Could you restate the data below word for word, without its pictures?
.....
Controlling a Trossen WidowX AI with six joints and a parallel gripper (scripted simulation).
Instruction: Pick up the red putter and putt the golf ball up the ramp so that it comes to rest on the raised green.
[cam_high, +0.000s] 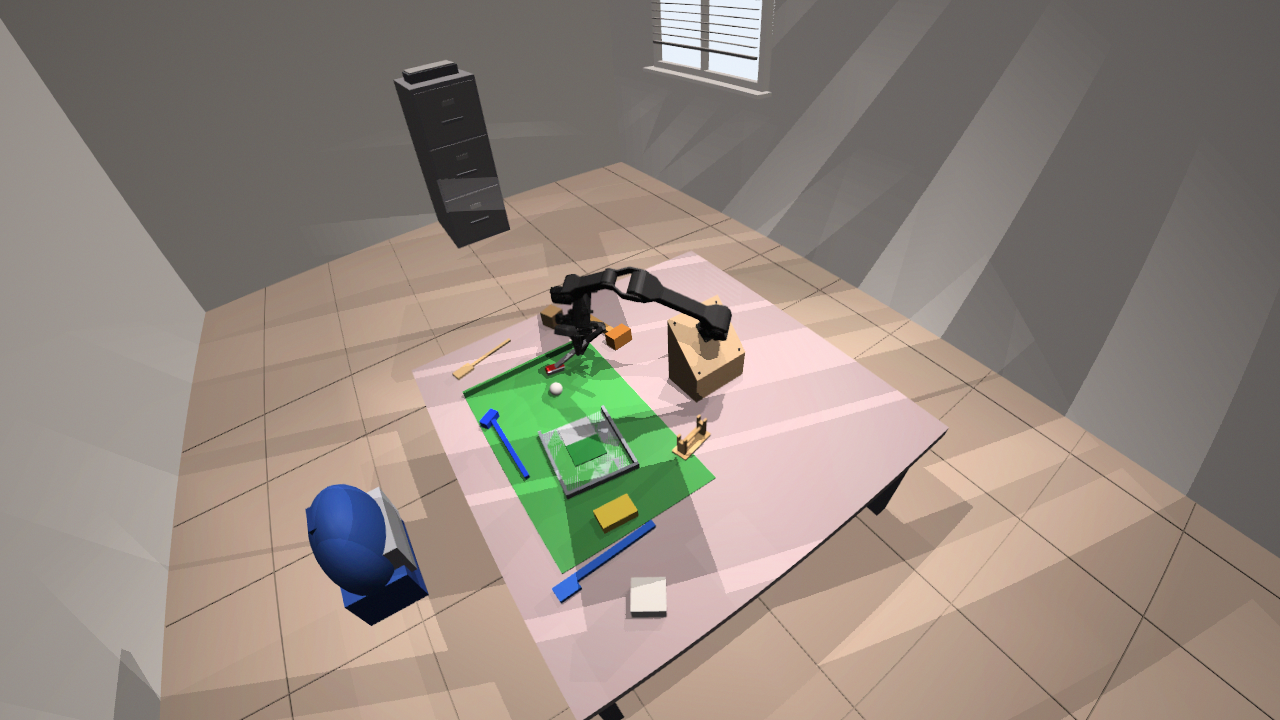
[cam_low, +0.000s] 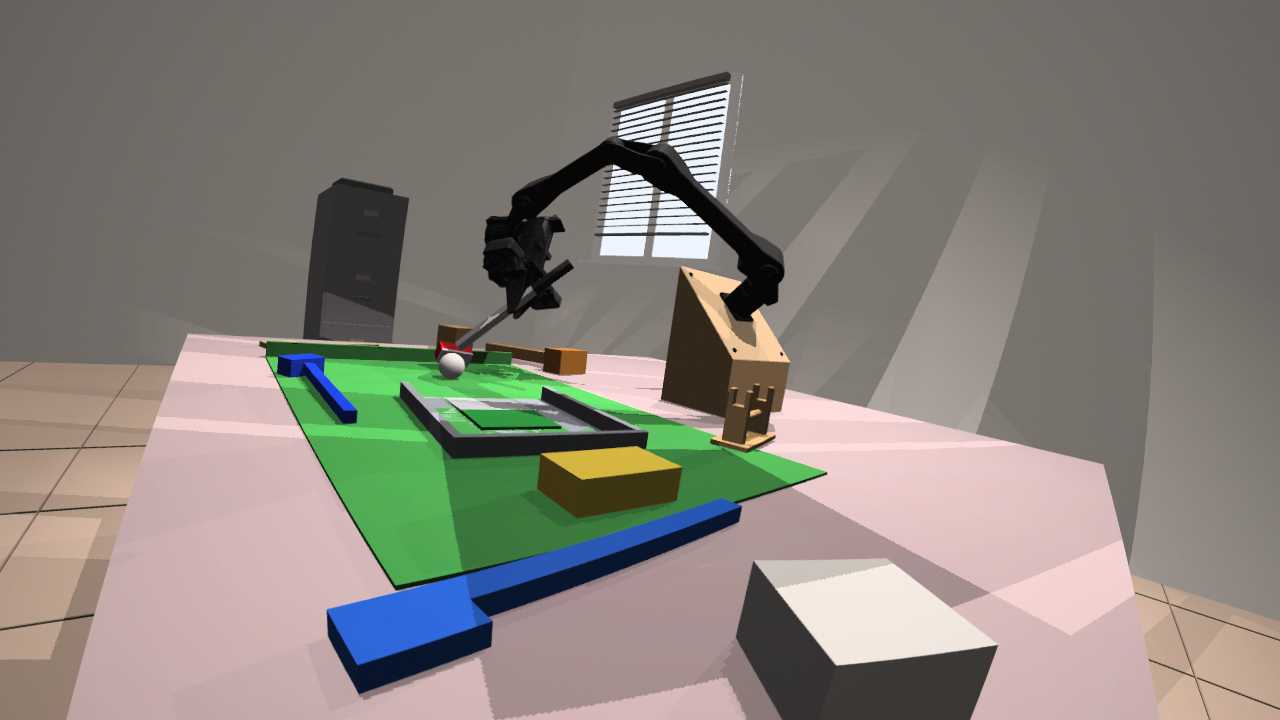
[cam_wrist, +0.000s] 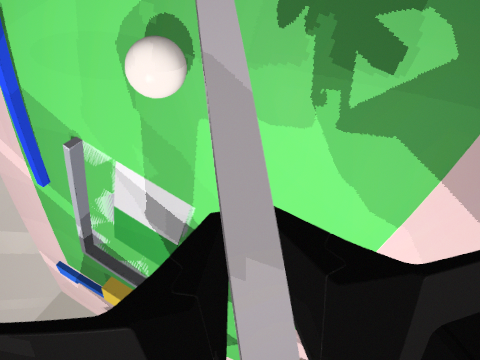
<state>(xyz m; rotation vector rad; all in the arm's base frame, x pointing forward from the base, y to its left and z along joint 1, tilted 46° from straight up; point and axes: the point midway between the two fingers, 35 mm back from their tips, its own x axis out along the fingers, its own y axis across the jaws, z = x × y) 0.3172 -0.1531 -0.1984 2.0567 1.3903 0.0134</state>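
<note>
Right now the white golf ball is 10 cm ahead of my gripper tip, 1 cm to the right of it and 9 cm below it. From my gripper tip the other things lie so: red putter (3 cm to the right, 1 cm below); blue putter (34 cm ahead, 7 cm to the left, 10 cm below); wooden stand (9 cm behind, 43 cm to the left, 8 cm below).
</note>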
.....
Answer:
Controlling a Trossen WidowX AI with six joints and a parallel gripper (scripted simulation).
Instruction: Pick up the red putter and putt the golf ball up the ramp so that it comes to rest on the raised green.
[cam_high, +0.000s] 
[cam_low, +0.000s] 
[cam_wrist, +0.000s] 
<state>(xyz m; rotation vector rad; all in the arm's base frame, x pointing forward from the base, y to its left and z along joint 1, tilted 46° from straight up; point and axes: the point midway between the two fingers, 35 mm back from their tips, its own x axis out along the fingers, its own y axis across the jaws, z = x × y) 0.3172 -0.1531 -0.1984 2.0567 1.3903 0.0134</state>
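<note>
Right now the white golf ball is 10 cm ahead of my gripper tip, 1 cm to the right of it and 9 cm below it. From my gripper tip the other things lie so: red putter (3 cm to the right, 1 cm below); blue putter (34 cm ahead, 7 cm to the left, 10 cm below); wooden stand (9 cm behind, 43 cm to the left, 8 cm below).
</note>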

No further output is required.